Scan the material below and count each line with the string "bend". Reply with the count alone.

_ _ _ _

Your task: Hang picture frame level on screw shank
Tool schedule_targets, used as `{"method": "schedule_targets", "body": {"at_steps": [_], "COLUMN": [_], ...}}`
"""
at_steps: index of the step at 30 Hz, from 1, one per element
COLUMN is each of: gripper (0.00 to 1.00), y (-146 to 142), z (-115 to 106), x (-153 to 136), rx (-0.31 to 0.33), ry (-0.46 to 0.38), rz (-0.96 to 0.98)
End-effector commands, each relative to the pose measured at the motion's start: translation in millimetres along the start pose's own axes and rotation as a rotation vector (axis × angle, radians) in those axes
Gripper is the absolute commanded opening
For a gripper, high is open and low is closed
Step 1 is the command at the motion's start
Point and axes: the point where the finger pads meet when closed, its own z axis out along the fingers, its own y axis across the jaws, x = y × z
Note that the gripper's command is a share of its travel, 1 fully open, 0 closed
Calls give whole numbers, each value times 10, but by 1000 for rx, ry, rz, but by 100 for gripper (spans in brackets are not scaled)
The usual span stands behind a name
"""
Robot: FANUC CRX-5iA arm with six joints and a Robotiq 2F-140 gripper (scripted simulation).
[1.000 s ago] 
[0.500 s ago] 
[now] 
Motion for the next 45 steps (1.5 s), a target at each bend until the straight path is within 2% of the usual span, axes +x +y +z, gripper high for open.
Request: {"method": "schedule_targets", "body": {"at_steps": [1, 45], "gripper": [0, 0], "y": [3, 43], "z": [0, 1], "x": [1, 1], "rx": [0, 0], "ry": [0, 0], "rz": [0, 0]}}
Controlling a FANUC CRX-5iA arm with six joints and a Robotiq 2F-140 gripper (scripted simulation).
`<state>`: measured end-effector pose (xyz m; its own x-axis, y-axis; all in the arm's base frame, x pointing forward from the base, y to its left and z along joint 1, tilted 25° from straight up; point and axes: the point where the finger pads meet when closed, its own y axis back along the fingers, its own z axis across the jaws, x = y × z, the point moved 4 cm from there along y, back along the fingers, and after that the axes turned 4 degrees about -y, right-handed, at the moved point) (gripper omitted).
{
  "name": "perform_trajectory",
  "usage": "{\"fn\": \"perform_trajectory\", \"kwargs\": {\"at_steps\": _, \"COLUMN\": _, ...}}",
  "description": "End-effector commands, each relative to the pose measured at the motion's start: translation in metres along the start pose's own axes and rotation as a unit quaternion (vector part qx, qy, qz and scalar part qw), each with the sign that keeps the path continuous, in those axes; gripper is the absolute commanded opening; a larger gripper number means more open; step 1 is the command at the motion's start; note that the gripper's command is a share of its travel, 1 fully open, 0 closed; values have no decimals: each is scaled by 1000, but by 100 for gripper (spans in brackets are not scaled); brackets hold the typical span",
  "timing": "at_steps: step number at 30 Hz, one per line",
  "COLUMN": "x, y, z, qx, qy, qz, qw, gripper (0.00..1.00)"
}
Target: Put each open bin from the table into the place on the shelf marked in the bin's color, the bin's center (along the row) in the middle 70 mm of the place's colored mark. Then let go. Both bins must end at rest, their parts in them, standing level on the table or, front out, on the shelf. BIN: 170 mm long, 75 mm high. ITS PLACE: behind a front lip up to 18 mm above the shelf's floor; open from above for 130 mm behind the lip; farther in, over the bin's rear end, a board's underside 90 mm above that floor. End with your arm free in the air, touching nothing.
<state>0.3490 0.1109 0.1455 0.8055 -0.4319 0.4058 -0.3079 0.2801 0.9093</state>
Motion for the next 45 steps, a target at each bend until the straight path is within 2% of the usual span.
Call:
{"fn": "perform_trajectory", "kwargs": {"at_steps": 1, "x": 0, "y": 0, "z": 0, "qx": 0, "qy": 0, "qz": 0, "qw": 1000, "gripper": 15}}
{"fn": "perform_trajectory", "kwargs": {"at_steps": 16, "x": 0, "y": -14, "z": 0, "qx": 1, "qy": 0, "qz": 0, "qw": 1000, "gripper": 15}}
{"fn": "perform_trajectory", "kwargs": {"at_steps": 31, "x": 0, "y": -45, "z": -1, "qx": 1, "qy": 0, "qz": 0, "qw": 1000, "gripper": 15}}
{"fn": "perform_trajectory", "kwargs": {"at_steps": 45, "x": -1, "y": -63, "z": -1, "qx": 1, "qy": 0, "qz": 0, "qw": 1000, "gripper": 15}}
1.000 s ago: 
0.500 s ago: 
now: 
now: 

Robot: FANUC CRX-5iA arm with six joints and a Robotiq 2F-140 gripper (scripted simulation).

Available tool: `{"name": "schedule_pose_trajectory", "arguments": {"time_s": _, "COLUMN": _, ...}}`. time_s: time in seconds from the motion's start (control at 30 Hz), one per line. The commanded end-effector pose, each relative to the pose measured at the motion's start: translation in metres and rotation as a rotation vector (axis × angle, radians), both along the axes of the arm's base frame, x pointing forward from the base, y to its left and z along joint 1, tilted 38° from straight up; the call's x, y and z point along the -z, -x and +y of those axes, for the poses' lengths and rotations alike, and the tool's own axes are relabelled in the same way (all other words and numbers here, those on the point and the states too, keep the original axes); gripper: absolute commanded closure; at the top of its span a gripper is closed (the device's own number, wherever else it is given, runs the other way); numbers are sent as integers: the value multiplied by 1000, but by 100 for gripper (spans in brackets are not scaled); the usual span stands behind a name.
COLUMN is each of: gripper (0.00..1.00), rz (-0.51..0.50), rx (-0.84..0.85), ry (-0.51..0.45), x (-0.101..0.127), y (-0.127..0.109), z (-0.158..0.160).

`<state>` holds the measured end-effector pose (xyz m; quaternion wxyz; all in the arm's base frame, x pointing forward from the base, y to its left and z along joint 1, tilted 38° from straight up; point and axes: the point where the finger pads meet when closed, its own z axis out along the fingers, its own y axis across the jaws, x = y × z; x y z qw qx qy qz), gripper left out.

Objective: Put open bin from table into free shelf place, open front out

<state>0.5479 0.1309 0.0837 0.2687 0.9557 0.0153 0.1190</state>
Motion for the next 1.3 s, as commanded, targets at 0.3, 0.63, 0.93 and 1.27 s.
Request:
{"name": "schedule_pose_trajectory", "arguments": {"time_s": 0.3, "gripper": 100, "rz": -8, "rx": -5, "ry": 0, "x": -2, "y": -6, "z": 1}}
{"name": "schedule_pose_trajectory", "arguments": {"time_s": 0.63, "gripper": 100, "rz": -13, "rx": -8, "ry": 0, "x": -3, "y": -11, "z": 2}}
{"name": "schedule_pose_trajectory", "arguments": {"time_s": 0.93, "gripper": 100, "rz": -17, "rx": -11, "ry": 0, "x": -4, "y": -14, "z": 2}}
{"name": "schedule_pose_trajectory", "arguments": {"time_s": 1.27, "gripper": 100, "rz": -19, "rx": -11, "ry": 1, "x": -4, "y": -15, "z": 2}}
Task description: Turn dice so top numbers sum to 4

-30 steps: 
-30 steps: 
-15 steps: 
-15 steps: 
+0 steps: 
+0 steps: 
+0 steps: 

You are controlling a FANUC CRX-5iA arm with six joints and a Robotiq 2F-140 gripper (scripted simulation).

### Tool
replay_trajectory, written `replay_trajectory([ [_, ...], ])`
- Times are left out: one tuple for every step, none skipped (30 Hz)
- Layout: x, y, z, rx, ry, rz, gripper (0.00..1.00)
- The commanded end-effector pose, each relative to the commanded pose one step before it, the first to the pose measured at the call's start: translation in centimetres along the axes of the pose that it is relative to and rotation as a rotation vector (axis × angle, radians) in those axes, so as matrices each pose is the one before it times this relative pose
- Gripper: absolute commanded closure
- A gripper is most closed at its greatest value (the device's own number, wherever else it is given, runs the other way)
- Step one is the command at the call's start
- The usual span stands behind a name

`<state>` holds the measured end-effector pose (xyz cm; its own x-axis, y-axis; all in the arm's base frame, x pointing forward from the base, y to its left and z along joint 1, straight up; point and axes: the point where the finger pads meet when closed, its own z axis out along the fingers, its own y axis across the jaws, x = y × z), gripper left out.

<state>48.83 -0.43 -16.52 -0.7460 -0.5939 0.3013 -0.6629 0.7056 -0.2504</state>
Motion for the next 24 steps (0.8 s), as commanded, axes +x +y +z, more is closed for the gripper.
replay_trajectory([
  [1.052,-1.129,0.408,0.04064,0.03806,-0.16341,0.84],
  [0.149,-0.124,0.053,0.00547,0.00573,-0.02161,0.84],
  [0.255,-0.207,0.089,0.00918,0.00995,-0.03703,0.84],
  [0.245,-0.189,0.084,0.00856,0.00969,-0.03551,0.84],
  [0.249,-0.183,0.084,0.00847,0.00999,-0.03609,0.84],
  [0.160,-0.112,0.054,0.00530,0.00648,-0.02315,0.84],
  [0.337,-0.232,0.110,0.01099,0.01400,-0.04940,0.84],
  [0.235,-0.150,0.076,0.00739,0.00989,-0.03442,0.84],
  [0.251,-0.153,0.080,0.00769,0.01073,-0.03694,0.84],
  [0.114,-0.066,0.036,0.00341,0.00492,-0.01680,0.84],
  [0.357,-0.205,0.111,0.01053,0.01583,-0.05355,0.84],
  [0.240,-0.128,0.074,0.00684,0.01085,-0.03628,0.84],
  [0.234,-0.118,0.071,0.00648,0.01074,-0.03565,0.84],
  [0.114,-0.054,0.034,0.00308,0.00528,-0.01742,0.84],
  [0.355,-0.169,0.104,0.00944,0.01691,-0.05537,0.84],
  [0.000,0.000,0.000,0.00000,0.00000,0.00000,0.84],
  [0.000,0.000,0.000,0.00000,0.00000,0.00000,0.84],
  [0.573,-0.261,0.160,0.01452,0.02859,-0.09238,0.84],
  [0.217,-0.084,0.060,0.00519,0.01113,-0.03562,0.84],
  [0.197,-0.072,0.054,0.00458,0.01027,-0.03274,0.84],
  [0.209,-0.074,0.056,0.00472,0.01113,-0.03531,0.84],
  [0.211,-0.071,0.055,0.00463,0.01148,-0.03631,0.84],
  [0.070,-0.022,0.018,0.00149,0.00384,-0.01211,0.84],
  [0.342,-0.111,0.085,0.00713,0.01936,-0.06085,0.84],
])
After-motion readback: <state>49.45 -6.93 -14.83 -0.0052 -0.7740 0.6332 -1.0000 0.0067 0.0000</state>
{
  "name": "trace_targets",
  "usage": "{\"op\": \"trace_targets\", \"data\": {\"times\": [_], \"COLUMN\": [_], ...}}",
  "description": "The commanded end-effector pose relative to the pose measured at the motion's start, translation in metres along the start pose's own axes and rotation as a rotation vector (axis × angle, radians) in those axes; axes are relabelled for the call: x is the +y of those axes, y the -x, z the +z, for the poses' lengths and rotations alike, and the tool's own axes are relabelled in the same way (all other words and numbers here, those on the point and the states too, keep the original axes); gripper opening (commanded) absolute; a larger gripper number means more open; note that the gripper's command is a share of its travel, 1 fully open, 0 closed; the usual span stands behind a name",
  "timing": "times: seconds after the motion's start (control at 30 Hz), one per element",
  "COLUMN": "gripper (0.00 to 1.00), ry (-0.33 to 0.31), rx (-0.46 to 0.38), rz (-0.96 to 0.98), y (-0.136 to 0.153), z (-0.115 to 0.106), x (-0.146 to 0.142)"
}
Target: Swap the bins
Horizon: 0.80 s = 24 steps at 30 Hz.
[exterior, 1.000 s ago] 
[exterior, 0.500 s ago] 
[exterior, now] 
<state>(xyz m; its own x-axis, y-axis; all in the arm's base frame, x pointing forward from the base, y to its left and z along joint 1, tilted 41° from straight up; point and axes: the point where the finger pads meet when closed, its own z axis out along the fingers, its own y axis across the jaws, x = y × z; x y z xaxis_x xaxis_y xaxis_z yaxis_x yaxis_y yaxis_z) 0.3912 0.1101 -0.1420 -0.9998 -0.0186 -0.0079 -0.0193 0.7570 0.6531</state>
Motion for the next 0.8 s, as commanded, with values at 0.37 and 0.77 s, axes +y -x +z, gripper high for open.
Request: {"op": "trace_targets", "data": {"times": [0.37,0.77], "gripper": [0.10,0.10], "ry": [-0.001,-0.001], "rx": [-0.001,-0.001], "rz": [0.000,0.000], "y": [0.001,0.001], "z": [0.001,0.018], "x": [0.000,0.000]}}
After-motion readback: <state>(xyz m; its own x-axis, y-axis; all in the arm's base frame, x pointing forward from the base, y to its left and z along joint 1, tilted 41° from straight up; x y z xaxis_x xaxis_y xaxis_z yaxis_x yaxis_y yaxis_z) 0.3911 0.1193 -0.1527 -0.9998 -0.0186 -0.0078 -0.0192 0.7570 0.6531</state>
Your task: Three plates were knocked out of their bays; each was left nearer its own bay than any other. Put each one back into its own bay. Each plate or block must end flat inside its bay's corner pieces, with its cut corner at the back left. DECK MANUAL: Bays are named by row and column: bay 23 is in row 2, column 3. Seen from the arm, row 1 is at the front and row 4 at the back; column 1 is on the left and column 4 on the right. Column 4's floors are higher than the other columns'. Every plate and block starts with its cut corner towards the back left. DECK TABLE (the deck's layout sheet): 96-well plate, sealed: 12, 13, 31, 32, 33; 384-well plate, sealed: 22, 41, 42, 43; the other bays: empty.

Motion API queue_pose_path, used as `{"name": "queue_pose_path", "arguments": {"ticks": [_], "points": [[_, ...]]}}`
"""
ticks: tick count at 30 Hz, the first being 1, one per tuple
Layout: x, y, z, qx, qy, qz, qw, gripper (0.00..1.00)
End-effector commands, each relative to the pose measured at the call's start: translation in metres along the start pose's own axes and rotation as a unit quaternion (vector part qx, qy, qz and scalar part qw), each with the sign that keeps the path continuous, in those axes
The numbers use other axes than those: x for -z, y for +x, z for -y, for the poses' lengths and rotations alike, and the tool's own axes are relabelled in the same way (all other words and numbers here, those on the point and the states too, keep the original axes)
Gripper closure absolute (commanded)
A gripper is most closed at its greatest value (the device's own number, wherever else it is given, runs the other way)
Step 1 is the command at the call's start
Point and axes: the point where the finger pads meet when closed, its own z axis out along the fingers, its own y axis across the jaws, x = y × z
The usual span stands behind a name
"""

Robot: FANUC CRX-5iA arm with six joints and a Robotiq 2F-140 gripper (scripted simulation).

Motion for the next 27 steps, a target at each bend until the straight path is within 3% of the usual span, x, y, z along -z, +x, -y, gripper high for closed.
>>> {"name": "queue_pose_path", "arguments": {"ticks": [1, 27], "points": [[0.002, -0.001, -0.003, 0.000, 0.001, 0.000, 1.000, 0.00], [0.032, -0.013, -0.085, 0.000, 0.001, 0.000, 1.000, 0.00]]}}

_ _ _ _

**Answer to this exercise**
3